Both categories may range from early prototypes to in-house or pre-commercialized products. Authors of regular MOBILESoft papers are also welcome to submit an accompanying MOBILESoft Tool Demos and Mobile Apps paper by adding information regarding the actual demo. Each contribution must be submitted in the form of up to a four (4)-page short paper (including all references and appendices).
Formatting and Submission Instructions
This track follows the same guidelines for MOBILESoft 2021.
Submissions must conform to the IEEE formatting instructions IEEE Conference Proceedings Formatting Guidelines, (title in 24pt font and full text in 10pt type, LaTeX users must use \documentclass[10pt,conference]{IEEEtran} without including the compsoc or compsocconf options).
All submissions must be in PDF. The page limit is strict. Papers that do not conform to these guidelines will be desk rejected before the review process.

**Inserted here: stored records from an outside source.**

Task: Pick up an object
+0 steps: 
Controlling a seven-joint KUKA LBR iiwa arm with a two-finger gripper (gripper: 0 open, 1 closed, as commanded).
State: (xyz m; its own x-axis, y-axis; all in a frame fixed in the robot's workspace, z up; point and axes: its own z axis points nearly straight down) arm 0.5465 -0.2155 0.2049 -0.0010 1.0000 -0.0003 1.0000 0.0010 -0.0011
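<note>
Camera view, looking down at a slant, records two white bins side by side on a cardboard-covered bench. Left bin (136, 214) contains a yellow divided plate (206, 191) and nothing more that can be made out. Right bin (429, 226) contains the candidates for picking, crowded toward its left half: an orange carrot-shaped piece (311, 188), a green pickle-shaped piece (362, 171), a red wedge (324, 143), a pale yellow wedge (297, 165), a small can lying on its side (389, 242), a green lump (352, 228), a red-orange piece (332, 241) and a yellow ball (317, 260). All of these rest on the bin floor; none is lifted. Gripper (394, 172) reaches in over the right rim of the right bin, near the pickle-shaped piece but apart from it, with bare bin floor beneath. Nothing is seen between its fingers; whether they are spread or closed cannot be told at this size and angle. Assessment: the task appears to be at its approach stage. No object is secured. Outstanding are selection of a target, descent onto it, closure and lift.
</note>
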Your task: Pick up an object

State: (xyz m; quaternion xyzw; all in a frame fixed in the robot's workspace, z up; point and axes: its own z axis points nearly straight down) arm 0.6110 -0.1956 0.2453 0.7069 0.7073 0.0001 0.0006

MOBILESoft 2021 will follow a double-blind review process. Thus, no submission may reveal its authors’ identities. The authors must make every effort to honour the double-blind review process. In particular: (i) the authors’ names must be omitted from the submission, (ii) references to their prior work should be in the third person, and (iii) supplementary material (e.g., experiment replication package, YouTube video, source code of the proposed approach) should be provided anonymously. Any submission that does not comply with the double-blind review process will be rejected.